**EXERCISE INSTRUCTIONS**. Filter the data below, keeping only lines that contain "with".
━━━━━━
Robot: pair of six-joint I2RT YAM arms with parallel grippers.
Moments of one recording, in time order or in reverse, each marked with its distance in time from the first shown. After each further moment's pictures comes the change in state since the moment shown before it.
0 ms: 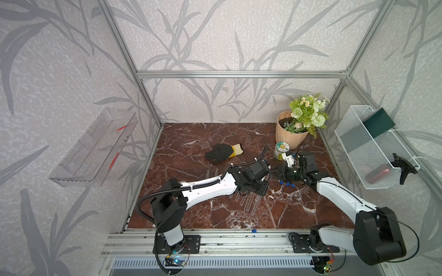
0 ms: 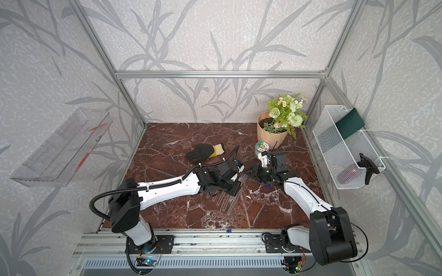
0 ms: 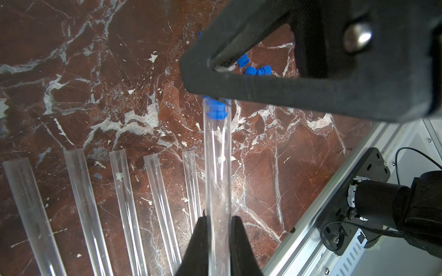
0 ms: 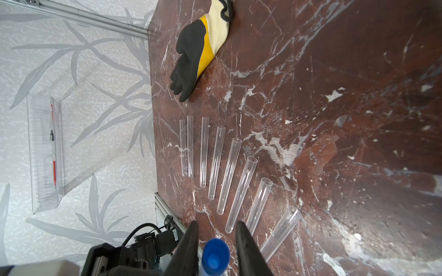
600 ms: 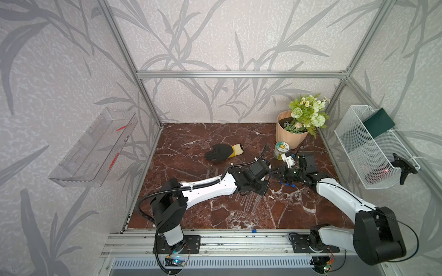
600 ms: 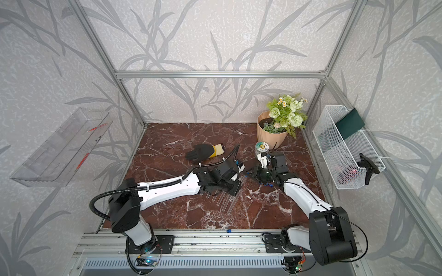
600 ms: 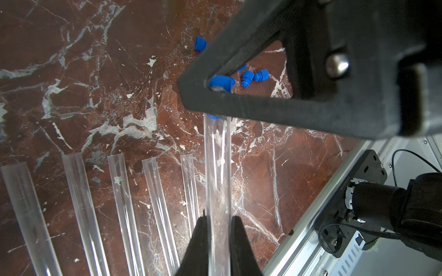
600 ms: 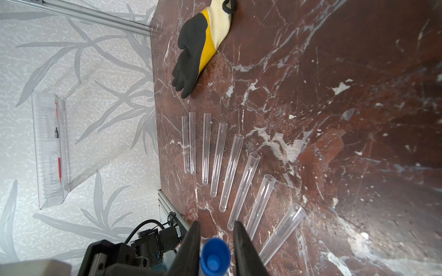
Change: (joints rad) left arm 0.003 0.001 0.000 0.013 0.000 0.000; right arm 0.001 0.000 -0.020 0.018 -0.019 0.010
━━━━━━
**PROBLEM SOLUTION**.
Robot: pair of six-joint I2RT YAM arms with parallel grippers.
Moments of one recording, in time order or in reverse, each marked with its distance in time from the first shown. After each further moment's pictures comes the change in state since the moment shown before it.

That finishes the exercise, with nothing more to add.